Jim eased himself back through the crowd in front of the low rectangular Eichler-built church and entered the building. It was not an attractive church. Originally it had been a recreation center, and it still resembled one, with the two long sides of the rectangular building constructed entirely of sliding glass, and nearly all the rest of the exterior done out in drab gray cinder block. The interior floor was a honeycomb of speckled gray-on-white linoleum squares found in many institutional buildings. The seats were the cheap metal sort—there were no pews. The altar was the nicest part.
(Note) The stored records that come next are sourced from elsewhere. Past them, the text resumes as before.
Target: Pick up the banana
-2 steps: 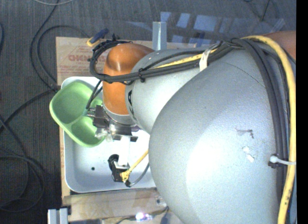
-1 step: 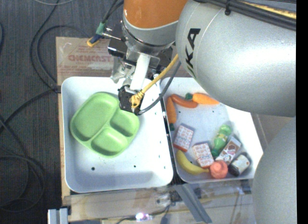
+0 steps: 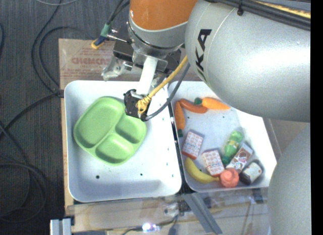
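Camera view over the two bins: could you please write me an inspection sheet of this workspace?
Surface: left bin and right bin, both white, side by side.
Job's things: banana lies near the front of the right bin, beside the cartons, not grasped.
Clutter: green divided plate in the left bin; carrots, green bottle, red item and dark can in the right bin.
Grippers: gripper over the left bin's far edge, away from the banana.
Cables: dark cables on the floor, left.
Surroundings: dark carpet; printed cardboard behind the left bin.
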Tool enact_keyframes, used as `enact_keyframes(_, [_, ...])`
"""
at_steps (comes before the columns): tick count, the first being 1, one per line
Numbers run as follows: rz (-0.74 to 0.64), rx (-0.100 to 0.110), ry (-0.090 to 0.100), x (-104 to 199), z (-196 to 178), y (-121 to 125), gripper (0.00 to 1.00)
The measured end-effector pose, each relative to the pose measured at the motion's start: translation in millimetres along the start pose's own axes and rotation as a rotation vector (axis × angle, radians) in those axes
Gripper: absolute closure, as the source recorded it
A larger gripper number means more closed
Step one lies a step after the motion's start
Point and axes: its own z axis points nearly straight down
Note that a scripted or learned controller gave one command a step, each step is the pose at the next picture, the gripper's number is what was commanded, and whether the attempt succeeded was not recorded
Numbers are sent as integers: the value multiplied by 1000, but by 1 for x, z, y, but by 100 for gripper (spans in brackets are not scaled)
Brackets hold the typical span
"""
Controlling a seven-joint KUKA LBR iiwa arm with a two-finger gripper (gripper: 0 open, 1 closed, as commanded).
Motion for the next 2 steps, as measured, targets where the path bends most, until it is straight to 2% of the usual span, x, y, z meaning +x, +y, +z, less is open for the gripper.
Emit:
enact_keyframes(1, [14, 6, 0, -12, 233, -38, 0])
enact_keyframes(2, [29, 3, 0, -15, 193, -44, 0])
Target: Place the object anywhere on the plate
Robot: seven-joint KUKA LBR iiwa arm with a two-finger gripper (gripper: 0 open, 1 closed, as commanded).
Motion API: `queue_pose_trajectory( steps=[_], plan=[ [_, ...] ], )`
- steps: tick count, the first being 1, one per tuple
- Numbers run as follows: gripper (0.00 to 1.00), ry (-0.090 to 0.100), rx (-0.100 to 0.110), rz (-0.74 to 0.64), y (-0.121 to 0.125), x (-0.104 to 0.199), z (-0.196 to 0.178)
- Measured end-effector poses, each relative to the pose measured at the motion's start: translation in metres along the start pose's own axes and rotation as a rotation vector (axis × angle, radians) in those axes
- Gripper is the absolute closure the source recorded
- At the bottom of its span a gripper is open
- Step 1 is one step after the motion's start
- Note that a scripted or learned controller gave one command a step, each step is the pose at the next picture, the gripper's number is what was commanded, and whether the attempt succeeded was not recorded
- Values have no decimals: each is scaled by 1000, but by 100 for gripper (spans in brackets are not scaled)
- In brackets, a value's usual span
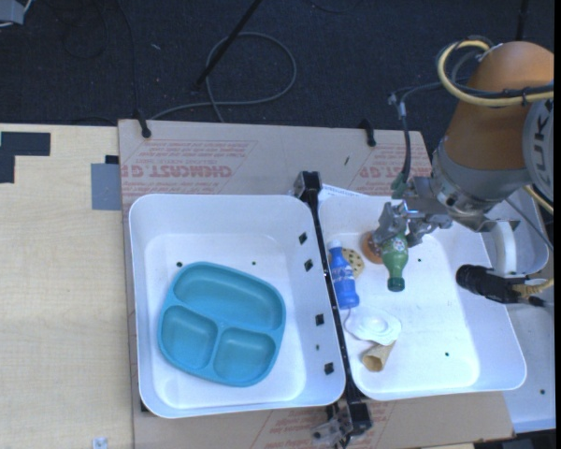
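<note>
light green bottle pinched at its top, plate waiting across the divider

the gripper (394, 239) is narrow, closed on the upper end of the green bottle (395, 271), which hangs below it over the right bin (449, 325). the bottle looks like small hollow plastic: light, stiff and smooth. a hold on the neck is likely the surest, though the body may swing or slip.

just beside the green bottle, on its plate-ward side, lies a cookie (354, 260), and beyond that a blue bottle (342, 277) along the divider (320, 279). nearer the camera than the green bottle sit a white lump (374, 326) and a cone (379, 355).

the plate (222, 321), blue with three compartments, is well apart from the green bottle, past the divider. that raised rim and the blue bottle stand in the path, so i judge the carry needs height.
</note>
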State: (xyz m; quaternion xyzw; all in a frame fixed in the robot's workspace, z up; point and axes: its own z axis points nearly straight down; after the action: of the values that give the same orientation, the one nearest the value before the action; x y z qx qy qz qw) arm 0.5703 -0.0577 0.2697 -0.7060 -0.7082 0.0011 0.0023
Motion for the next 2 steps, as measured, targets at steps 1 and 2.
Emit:
queue_pose_trajectory(
  steps=[1,2],
  plan=[
    [100,0,0,-2,-10,56,2],
    [100,-1,1,1,-12,99,22]
  ],
)
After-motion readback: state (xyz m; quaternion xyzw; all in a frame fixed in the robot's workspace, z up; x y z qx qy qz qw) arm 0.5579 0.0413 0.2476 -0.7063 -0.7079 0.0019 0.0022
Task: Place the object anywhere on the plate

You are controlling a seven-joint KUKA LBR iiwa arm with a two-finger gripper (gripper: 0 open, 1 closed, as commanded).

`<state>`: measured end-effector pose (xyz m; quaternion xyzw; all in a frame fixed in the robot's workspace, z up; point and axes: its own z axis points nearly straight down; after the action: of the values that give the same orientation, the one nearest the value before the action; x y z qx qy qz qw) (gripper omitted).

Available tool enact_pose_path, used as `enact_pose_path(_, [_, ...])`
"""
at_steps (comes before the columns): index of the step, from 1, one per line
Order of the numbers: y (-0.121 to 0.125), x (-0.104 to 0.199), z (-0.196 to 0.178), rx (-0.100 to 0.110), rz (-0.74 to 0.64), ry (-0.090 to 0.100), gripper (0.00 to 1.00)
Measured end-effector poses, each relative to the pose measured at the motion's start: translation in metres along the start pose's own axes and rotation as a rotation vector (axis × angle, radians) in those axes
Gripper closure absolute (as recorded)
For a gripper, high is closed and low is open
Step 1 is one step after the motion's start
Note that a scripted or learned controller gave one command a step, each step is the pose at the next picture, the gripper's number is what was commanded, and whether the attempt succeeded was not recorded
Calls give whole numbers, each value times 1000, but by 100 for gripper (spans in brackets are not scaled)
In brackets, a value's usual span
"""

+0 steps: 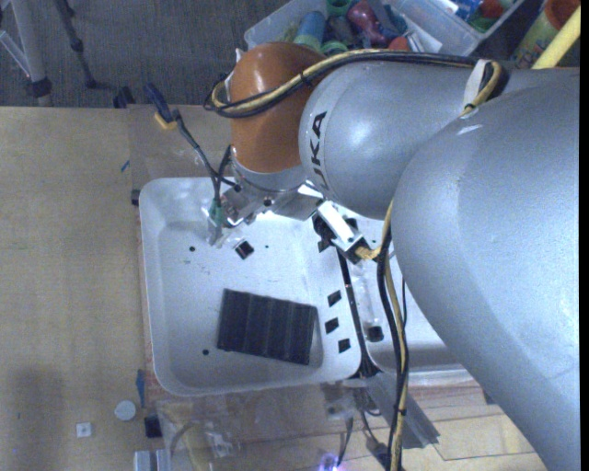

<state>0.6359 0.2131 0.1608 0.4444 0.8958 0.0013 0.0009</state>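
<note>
A black ribbed rectangular plate (267, 327) lies flat in the near half of the left white bin (166, 304). My gripper (219, 226) hangs over the bin's far left part, under the orange wrist band (267, 101), well behind the plate. A small greenish bit (215, 213) shows at the gripper; I cannot tell whether it is a held thing or part of the tool. A small black piece (243, 248) lies on the bin floor just right of the gripper, between it and the plate.
The big grey arm (442, 184) covers the right bin and most of the right side. Small black squares (332, 324) sit along the wall between the bins. A tub of colourful objects (368, 23) stands behind the bench. Cables (391, 313) hang by the divider.
</note>
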Motion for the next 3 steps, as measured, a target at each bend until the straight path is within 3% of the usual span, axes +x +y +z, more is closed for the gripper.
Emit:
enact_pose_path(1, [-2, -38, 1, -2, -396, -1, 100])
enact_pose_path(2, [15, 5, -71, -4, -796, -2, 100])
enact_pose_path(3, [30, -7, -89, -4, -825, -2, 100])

There were brass candlesticks and vases of flowers, and both his own chair and the one for the lay reader were lovely polished mahogany. But the large wooden cross on the wall could not disguise the cinder block behind it.

Off to the left of the altar was his own office. There were files spread out on his desk, and several tapes from last month’s services—which he kept for the shut-ins who could not attend—piled loosely on one corner. He took off his robe and stole and carefully hung them up.

He had some counseling to do later—a young couple whose marriage was in trouble. He had had firsthand experience with that problem, as his own marriage had ended seven years before in annulment. The Church of England, of course, did not recognize divorce, so an annulment was necessary. But he strongly believed that his painful experience had made him a better minister and a better counselor. As he said, it was like the cross becoming the resurrection: you utilize the very thing that is painful and difficult. He had majored in Pastoral Psychology at the Pacific School of Religion in Berkeley, and he enjoyed counseling. He felt it was an essential part of his purpose.